● **Exercise details**
From the entries, copy out every line in which the word "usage" is found.

● **Data section**
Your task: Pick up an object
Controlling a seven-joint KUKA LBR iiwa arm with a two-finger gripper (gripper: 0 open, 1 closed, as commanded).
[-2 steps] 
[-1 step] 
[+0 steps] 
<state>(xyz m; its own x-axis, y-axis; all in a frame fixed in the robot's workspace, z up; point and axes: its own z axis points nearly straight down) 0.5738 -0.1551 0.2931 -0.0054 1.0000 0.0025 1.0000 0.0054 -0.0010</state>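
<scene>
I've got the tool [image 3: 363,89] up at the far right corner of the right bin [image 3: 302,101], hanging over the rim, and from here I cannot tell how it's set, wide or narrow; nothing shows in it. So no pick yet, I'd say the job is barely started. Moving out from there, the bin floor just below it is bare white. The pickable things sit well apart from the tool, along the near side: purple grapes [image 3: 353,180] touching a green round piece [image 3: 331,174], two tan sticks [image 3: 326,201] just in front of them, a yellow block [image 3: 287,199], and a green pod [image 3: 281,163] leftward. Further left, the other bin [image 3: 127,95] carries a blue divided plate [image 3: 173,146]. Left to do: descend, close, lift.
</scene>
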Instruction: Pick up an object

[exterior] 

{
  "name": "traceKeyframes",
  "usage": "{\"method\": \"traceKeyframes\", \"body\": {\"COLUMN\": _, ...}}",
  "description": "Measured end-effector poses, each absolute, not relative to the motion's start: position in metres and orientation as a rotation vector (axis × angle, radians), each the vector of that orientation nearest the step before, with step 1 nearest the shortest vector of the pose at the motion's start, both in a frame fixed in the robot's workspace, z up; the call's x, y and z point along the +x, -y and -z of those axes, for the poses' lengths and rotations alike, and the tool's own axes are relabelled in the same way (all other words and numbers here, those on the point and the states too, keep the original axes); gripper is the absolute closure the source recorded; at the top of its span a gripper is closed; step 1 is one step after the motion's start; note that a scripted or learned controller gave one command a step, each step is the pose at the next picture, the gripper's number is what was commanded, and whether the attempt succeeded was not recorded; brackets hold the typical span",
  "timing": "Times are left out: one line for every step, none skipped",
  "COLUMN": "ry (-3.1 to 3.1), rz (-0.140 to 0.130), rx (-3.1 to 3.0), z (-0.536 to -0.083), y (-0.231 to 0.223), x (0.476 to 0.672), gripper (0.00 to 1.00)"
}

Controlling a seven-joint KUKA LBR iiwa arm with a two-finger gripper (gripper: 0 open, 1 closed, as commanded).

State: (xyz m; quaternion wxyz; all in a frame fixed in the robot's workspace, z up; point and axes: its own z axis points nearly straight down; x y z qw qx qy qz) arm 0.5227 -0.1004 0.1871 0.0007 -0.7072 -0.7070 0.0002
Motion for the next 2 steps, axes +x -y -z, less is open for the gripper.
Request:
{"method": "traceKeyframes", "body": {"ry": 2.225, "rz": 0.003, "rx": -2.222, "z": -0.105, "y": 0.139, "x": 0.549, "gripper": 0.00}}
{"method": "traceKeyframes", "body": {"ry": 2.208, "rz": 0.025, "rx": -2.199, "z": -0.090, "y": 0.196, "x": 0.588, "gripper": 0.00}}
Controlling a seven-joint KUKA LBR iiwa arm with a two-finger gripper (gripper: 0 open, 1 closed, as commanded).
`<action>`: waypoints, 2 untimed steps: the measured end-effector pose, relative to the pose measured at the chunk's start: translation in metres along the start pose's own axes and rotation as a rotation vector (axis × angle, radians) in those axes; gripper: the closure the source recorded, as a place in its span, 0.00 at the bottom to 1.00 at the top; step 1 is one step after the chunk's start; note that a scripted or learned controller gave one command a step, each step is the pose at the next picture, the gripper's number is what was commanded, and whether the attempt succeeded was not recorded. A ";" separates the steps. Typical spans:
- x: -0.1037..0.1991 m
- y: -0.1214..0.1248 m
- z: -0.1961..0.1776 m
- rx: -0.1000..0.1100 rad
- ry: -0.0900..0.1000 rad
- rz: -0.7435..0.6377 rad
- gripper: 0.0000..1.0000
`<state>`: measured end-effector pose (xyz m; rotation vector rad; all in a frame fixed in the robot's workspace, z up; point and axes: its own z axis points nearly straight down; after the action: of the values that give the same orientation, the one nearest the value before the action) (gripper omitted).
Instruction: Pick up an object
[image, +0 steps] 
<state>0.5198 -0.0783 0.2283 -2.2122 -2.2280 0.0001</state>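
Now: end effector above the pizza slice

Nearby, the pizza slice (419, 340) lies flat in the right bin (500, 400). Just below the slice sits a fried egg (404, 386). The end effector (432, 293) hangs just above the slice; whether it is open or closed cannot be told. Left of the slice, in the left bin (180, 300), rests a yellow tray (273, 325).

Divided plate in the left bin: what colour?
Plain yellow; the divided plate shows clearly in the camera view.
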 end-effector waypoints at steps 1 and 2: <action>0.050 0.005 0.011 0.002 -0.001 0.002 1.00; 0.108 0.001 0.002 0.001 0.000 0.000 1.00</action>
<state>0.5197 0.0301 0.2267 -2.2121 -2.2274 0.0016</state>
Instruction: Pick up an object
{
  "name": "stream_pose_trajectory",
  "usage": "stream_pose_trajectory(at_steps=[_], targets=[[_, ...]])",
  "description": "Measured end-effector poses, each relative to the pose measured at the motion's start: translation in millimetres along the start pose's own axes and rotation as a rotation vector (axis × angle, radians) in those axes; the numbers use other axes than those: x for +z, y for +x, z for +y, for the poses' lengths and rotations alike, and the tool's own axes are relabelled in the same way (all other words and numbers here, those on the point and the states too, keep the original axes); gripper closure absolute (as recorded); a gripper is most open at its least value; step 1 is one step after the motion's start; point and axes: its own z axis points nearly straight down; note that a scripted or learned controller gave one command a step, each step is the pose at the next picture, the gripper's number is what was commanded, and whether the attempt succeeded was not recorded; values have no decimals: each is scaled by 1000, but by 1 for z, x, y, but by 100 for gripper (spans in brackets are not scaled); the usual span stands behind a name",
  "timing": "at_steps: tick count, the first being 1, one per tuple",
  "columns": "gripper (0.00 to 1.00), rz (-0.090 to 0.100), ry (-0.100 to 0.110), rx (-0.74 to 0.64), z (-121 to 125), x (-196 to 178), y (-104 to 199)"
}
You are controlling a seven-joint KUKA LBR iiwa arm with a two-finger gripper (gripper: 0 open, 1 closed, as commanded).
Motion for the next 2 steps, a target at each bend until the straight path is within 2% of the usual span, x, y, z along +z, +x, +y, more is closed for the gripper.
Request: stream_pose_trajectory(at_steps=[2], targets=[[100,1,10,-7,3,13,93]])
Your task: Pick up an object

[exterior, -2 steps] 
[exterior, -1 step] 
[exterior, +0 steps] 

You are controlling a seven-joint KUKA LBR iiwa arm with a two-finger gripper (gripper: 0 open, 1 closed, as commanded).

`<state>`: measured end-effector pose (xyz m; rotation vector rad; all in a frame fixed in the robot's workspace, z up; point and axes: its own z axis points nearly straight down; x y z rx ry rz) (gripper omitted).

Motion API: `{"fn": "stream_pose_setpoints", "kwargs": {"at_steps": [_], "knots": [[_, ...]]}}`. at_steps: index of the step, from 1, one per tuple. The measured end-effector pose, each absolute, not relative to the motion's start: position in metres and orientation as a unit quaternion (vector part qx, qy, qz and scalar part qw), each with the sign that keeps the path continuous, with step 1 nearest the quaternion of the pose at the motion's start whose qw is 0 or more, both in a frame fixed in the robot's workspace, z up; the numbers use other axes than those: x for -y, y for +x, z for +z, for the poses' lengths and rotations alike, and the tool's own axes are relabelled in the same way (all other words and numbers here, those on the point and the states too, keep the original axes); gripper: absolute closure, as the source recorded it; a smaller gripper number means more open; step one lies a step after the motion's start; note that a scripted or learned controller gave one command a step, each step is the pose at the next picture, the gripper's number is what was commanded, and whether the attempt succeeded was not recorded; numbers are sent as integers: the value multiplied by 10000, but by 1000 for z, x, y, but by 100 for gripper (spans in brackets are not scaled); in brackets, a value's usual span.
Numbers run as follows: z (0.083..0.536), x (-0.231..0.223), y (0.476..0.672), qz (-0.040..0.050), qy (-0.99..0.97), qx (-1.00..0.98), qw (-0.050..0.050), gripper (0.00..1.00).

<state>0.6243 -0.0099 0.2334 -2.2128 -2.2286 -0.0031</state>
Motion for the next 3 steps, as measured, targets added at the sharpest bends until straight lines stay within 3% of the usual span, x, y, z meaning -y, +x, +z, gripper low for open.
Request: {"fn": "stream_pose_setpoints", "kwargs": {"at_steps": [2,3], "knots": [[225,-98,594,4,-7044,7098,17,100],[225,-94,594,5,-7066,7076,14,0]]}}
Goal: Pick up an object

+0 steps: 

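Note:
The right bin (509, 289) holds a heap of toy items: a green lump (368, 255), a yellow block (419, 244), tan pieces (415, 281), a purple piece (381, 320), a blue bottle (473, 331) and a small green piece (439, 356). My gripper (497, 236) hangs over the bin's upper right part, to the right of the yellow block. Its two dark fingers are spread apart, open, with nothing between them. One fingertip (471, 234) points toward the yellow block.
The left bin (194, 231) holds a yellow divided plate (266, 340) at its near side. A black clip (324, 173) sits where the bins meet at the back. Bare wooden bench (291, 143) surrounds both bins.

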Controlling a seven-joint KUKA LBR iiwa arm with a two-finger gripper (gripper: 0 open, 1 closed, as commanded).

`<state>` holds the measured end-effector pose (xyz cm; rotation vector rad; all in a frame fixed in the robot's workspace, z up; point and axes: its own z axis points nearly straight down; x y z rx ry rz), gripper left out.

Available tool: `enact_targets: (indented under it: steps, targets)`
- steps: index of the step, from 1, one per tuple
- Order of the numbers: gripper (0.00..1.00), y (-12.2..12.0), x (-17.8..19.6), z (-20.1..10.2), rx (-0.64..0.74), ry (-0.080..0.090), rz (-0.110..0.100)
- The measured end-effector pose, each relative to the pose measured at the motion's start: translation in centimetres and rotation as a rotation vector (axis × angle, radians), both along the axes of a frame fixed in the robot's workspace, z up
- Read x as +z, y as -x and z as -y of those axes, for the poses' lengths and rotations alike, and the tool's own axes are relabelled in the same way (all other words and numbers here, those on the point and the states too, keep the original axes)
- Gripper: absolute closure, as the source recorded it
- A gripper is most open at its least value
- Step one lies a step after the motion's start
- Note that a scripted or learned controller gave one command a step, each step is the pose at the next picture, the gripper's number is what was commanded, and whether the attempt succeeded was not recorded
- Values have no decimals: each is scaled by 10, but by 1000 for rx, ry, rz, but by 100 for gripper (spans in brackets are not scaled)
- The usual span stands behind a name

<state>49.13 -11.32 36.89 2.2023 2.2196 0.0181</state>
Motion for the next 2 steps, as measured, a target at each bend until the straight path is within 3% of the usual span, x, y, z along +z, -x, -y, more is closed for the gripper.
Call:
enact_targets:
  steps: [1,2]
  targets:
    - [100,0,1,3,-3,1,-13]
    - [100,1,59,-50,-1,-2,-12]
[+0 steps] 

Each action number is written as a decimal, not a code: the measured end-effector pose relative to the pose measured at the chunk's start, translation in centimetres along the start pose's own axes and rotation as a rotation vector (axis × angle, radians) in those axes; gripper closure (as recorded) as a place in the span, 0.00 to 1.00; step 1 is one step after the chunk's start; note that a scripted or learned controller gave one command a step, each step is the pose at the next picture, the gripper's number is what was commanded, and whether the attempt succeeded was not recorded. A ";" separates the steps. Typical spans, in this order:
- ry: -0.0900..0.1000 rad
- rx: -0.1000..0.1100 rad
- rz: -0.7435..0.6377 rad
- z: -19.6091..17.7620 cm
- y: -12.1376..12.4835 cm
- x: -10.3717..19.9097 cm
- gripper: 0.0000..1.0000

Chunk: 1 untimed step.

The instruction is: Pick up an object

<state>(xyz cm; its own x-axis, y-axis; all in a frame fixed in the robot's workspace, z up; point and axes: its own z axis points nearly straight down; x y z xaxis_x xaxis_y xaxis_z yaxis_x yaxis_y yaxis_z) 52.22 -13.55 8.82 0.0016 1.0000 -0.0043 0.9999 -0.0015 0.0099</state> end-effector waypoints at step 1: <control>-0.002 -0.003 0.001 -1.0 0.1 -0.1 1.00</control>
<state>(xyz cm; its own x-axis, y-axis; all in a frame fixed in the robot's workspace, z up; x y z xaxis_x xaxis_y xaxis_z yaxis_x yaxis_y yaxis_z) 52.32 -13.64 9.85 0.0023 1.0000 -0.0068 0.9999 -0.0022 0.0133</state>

● **Exercise result**
  "usage": "{\"method\": \"traceKeyframes\", \"body\": {\"COLUMN\": _, ...}}",
  "usage": "stream_pose_trajectory(at_steps=[_], targets=[[_, ...]])",

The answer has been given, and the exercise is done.